The next year, 1953, saw her in ‘SALOME’, apt for her display of sensual dancing in Eastern costume. Later in her real life, she would marry an Arab Prince, again briefly. But 1956 saw her glorious and famous return to Port-of-Spain and the beaches of Trinidad to film ‘FIRE DOWN BELOW’, where her role is that of a drifting woman who comes between the friendship of two seamen, played by Robert Mitchum and Jack Lemmon.

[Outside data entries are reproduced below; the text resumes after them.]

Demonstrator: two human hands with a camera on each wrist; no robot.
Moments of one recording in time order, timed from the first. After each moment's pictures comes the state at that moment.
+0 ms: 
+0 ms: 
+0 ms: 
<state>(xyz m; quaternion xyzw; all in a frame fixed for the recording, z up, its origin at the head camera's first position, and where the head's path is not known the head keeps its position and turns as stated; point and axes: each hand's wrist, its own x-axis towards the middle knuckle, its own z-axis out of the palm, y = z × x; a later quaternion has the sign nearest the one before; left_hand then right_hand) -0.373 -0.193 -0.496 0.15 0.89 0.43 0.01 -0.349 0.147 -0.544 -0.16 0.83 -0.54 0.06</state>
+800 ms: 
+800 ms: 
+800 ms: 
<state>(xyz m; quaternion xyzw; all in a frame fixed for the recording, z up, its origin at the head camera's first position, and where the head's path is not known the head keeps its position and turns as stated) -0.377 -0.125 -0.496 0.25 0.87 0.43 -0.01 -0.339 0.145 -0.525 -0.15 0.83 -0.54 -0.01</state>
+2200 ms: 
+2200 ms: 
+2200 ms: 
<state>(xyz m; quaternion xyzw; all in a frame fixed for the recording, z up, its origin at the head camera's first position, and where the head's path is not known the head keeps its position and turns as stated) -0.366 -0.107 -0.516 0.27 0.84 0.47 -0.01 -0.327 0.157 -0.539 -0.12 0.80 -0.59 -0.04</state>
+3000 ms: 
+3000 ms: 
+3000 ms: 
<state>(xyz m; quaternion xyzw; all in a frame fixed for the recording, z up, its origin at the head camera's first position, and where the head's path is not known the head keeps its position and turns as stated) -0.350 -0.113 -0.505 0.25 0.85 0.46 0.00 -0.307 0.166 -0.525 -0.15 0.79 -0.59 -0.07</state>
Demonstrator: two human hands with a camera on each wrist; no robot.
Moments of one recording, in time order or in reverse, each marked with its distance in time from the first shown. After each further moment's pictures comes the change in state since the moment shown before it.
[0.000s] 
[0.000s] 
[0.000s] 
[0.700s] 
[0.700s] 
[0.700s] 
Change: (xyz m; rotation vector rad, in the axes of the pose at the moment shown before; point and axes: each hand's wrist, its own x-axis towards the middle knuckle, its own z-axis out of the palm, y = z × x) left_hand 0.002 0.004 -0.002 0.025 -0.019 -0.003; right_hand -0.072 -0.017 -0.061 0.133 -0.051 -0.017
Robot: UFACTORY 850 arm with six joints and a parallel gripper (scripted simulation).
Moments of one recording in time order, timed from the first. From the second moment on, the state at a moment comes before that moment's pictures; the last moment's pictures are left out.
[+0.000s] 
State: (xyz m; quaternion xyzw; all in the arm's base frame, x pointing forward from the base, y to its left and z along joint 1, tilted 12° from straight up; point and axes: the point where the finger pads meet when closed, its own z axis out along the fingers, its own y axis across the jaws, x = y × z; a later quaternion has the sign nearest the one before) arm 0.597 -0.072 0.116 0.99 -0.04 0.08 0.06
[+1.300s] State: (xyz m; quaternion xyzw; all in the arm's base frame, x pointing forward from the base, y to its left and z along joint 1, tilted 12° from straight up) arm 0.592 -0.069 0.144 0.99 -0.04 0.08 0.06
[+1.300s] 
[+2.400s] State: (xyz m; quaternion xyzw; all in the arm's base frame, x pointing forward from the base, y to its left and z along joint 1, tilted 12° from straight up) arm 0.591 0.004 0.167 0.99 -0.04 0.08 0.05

This was the decade when Hollywood colour films gave the Caribbean and South America a worldwide positive boost, with other film productions like ‘ISLAND IN THE SUN’ with Dorothy Dandridge, filmed in Jamaica; ‘THE NAKED JUNGLE’ with Charleston Heston, filmed in Brazil; ‘GREEN MANSIONS’ with Audrey Hepburn, filmed in British Guiana, Venezuela, and Columbia; and ‘MARACAIBO’, with Cornel Wilde, filmed in Venezuela.
Photographic legacy
Hayworth’s scenes in ‘Fire Down Below’, such as her dancing the Limbo barefoot of the streets of Port-of Spain (there is a sound track album for the film), sampling a slice of melon on the street with Jack Lemmon, walking with her suitcase in the capital, dining outdoors, her mouth caught full in normal conversation, dipping her toes in beach surf, playing ping pong, riding her bicycle, reading hard cover books, relaxing in the shade of palm trees, etc, all this captures and communicates a zest for living that goes beyond the fantasy of screen roles and privileged lives associated with celebrated film stars. Rita Hayworth’s photographic memorabilia preserves that vital energy of living for others to be inspired by. Her artistic worth is not confined to her films, like so many other actresses. Dancing certainly helped to further this, but if we need one ultimate proof of Hayworth’s famous body language, there is that amazing mobile scene of her walking rapidly, throwing out the back of her hair with both hands while swinging her shoulders suavely as she strides forward. Nothing about her last years with Altzeimer’s disease, before her death at 68, can cancel the fact that she turned the world on positively, like sunrise and sunset.